> What is required
The answer should hold only the line with "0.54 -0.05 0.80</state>" and each line after it through the last line of the material, exactly.
───── Materials provided ─────
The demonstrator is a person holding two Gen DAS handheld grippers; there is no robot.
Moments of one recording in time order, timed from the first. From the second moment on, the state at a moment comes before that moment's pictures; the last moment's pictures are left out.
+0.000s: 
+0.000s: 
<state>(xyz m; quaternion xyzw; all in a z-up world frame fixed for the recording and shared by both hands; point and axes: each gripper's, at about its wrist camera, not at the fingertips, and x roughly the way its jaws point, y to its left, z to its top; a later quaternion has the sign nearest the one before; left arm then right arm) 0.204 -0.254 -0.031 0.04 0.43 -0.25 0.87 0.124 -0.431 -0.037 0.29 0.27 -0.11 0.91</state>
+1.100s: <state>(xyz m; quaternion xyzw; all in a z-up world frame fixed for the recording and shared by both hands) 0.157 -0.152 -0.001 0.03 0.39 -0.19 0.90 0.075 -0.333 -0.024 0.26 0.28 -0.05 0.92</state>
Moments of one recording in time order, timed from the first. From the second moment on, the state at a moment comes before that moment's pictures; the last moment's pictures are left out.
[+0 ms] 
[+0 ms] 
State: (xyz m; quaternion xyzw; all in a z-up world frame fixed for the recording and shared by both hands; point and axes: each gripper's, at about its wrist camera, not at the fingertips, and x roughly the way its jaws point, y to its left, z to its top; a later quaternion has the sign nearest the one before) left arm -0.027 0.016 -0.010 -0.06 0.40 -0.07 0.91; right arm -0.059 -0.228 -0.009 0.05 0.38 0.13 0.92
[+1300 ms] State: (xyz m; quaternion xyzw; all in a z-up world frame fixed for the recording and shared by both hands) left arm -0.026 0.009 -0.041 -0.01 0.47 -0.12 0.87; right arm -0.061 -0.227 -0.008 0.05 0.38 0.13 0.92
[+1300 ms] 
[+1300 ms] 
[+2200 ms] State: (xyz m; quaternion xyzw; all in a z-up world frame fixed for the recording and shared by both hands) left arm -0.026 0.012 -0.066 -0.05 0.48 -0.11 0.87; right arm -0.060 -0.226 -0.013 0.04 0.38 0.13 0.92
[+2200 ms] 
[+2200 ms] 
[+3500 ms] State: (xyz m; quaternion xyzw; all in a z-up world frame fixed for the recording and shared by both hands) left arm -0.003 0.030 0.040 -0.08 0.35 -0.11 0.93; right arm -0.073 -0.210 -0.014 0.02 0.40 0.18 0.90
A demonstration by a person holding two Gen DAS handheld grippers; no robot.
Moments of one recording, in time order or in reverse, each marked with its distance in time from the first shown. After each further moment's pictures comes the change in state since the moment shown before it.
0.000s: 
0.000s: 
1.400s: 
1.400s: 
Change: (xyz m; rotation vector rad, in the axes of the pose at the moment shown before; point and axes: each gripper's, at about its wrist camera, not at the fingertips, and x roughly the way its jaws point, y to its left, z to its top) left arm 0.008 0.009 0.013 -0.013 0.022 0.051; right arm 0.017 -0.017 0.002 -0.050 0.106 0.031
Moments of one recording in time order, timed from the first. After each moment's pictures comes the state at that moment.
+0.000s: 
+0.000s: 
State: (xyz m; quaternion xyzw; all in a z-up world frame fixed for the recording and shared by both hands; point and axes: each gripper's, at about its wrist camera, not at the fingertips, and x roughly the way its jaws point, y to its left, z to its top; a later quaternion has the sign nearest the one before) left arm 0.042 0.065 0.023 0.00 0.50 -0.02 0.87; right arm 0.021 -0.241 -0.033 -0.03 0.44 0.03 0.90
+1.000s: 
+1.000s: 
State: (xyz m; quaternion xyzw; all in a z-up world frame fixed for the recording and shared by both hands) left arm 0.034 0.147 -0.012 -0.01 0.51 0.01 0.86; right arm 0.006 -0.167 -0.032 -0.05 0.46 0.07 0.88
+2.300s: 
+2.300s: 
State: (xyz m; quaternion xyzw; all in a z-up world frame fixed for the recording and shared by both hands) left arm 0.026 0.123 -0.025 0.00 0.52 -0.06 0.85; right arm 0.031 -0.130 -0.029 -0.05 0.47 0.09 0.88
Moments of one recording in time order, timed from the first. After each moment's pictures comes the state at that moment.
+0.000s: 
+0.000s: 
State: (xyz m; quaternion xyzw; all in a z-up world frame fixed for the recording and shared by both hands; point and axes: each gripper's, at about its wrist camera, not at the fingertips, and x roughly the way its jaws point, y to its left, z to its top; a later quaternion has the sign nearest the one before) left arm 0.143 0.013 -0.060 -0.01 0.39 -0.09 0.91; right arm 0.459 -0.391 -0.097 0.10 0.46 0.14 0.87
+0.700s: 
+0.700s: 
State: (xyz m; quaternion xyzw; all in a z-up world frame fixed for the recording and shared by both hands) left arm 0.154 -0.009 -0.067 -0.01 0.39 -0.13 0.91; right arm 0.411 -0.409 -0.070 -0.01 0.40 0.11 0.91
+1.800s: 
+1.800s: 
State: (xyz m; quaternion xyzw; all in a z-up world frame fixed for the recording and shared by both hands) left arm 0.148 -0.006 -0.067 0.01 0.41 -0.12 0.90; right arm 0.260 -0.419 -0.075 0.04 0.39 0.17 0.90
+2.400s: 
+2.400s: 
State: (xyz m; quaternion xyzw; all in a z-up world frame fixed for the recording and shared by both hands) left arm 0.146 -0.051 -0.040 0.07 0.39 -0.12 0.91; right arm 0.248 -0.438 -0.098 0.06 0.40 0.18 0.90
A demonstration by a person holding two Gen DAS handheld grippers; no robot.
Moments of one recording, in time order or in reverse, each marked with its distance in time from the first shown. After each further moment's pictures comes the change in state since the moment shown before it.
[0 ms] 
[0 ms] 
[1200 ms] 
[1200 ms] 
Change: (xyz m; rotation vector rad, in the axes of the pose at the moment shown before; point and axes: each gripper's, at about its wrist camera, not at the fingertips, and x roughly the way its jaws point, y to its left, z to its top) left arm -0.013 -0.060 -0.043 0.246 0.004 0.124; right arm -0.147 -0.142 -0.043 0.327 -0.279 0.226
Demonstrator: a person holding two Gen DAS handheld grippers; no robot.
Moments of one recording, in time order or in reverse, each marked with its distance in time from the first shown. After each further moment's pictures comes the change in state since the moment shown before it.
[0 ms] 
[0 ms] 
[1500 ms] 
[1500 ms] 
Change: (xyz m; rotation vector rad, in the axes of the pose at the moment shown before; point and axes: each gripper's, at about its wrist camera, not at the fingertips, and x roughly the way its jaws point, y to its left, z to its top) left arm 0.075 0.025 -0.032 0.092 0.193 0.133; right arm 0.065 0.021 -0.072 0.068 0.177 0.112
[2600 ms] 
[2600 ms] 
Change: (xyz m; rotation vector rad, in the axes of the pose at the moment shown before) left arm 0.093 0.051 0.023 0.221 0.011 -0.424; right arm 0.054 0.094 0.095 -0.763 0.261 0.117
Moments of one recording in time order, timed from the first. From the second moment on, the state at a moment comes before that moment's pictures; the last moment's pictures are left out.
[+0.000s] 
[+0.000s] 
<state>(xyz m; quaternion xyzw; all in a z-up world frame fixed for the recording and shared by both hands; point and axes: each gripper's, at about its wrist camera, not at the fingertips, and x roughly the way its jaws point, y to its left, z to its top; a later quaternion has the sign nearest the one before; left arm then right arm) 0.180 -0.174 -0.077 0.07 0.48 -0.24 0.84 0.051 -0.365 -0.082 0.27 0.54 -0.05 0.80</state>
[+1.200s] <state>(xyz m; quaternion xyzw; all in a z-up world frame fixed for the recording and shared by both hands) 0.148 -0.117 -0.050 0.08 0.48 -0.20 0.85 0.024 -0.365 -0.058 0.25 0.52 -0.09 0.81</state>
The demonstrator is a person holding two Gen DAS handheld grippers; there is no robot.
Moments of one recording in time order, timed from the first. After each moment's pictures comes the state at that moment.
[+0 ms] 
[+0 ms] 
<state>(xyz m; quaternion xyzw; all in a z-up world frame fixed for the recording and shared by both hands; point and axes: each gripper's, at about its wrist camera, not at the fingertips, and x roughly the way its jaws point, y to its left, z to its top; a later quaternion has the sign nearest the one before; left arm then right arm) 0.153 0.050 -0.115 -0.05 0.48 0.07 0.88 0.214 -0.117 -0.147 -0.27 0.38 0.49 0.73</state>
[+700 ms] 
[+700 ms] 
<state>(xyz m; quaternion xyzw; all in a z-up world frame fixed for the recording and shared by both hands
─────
> Response area
<state>(xyz m; quaternion xyzw; all in a z-up world frame fixed for the recording and shared by both hands; point and axes: each gripper's, at about its wrist camera, not at the fingertips, and x roughly the way its jaws point, y to its left, z to its top; a later quaternion has the sign nearest the one before; left arm then right arm) 0.180 -0.174 -0.077 0.07 0.48 -0.24 0.84 0.051 -0.365 -0.082 0.27 0.54 -0.05 0.80</state>
[+1.200s] <state>(xyz m; quaternion xyzw; all in a z-up world frame fixed for the recording and shared by both hands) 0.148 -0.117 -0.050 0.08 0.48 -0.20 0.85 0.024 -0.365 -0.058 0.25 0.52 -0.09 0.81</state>
The demonstrator is a person holding two Gen DAS handheld grippers; there is no robot.
Moments of one recording in time order, timed from the first. After each moment's pictures comes the state at that moment.
[+0 ms] 
[+0 ms] 
<state>(xyz m; quaternion xyzw; all in a z-up world frame fixed for the recording and shared by both hands; point and axes: each gripper's, at about its wrist camera, not at the fingertips, and x roughly the way its jaws point, y to its left, z to its top; a later quaternion has the sign nearest the one before; left arm then right arm) 0.153 0.050 -0.115 -0.05 0.48 0.07 0.88 0.214 -0.117 -0.147 -0.27 0.38 0.49 0.73</state>
[+700 ms] 
[+700 ms] 
<state>(xyz m; quaternion xyzw; all in a z-up world frame fixed for the recording and shared by both hands

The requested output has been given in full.